Need to actually test it on 1.30 - including ACR image pull. (Ideally this would be covered by E2E) I ran the e2e test paired with setting the k8s version in the k8s version func in image family. IT fails with the following errors

Warning FailedCreatePodSandBox 2m42s kubelet Failed to create pod sandbox: rpc error: code = Unknown desc = failed to setup network for sandbox "<sandbox_id>": plugin type="cilium-cni" failed (add): failed to invoke delegated plugin ADD for IPAM: http request failed: Post "http://<ipam_service_address>": dial tcp <local_ip>:: connect: connection refused; failed to request IP address from CNS
Normal SandboxChanged 98s (x6 over 2m41s) kubelet Pod sandbox changed, it will be killed and re-created.
Normal Pulling 44s (x3 over 98s) kubelet Pulling image "<image_registry>/pause:3.6"
Warning Failed 44s (x3 over 88s) kubelet Failed to pull image "<image_registry>/pause:3.6": failed to pull and unpack image "<image_registry>/pause:3.6": failed to resolve reference "<image_registry>/pause:3.6": failed to authorize: failed to fetch anonymous token: unexpected status from GET request to https://<image_registry>/oauth2/token?scope=repository%3Apause%3Apull&service=<image_registry>: 401 Unauthorized
Warning Failed 44s (x3 over 88s) kubelet Error: ErrImagePull
Normal BackOff 20s (x4 over 87s) kubelet Back-off pulling image "<image_registry>/pause:3.6"
Warning Failed 20s (x4 over 87s) kubelet Error: ImagePullBackOff

I need to investigate why and if there is more needed to supporting the out of tree providers work.

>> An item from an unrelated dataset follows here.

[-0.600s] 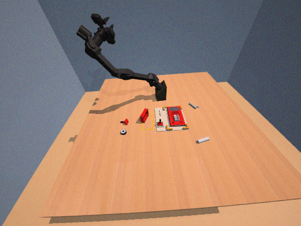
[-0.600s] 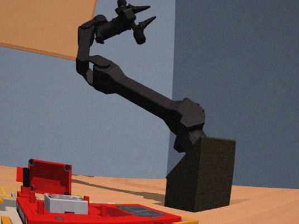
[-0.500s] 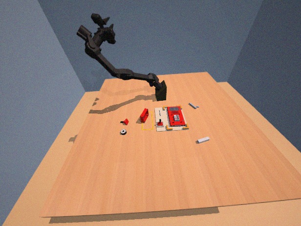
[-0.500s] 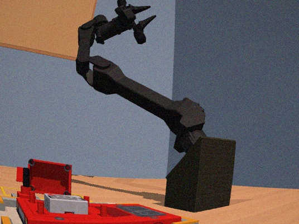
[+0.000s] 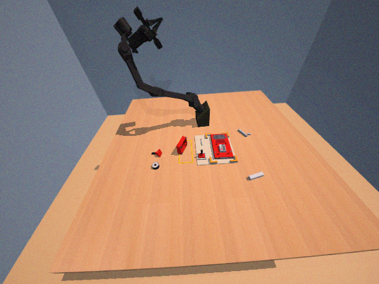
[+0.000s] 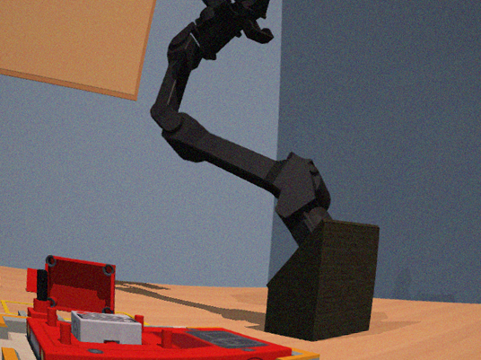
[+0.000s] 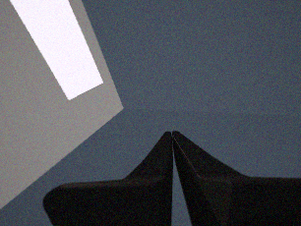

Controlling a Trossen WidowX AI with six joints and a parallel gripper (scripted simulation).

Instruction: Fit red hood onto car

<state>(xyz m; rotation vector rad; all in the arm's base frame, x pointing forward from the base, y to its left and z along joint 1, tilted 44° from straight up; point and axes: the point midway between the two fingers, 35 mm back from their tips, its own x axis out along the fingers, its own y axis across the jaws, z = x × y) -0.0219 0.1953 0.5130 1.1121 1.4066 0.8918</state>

Need evidence of E2E tests passing

I ran the e2e tests here https://github.com/Azure/karpenter-provider-azure/actions/runs/9228266167. Ideally we could run them against 1.30 but as its not out yet no real way to test on 1.30 for apiserver from our e2e tests. Best we can do is set the kubelet version to 1.30.

coveralls commented 4 months ago

Pull Request Test Coverage Report for Build 9324673471

Details


Changes Missing Coverage Covered Lines Changed/Added Lines %
pkg/providers/imagefamily/bootstrap/aksbootstrap.go 7 10 70.0%
<!-- Total: 10 13 76.92% -->
Files with Coverage Reduction New Missed Lines %
pkg/cache/unavailableofferings.go 2 95.45%
<!-- Total: 2 -->
Totals Coverage Status
Change from base Build 9074172591: -0.01%
Covered Lines: 36284
Relevant Lines: 37115

💛 - Coveralls
Bryce-Soghigian commented 4 months ago

Pasting this here for reference: https://github.com/Azure/AgentBaker/pull/4258/files @rakechill for Sov cloud support, we will need to pass in AKS_CUSTOM_CLOUD_CONTAINER_REGISTRY_DNS_SUFFIX="{{- if IsAKSCustomCloud}}{{AKSCustomCloudContainerRegistryDNSSuffix}}{{end}}" added in this pr. If we don't migrate to the contract in time for GA that is.

Bryce-Soghigian commented 4 months ago

I ran the end to end suite for ACR pull locally.

[endgroup]

< Exit [AfterEach] TOP-LEVEL - /Users/sillygoose/dev/focus/karpenter-provider-azure/test/suites/acr/suite_test.go:43 @ 05/30/24 14:39:58.037 (45ms) • [369.389 seconds]

Ran 1 of 1 Specs in 369.598 seconds SUCCESS! -- 1 Passed | 0 Failed | 0 Pending | 0 Skipped --- PASS: TestAcr (369.60s) PASS ok github.com/Azure/karpenter-provider-azure/test/suites/acr 370.152s

We pass with nodes that are set to 1.30 for their k8s version. We should be good to get this one in if CI passes here.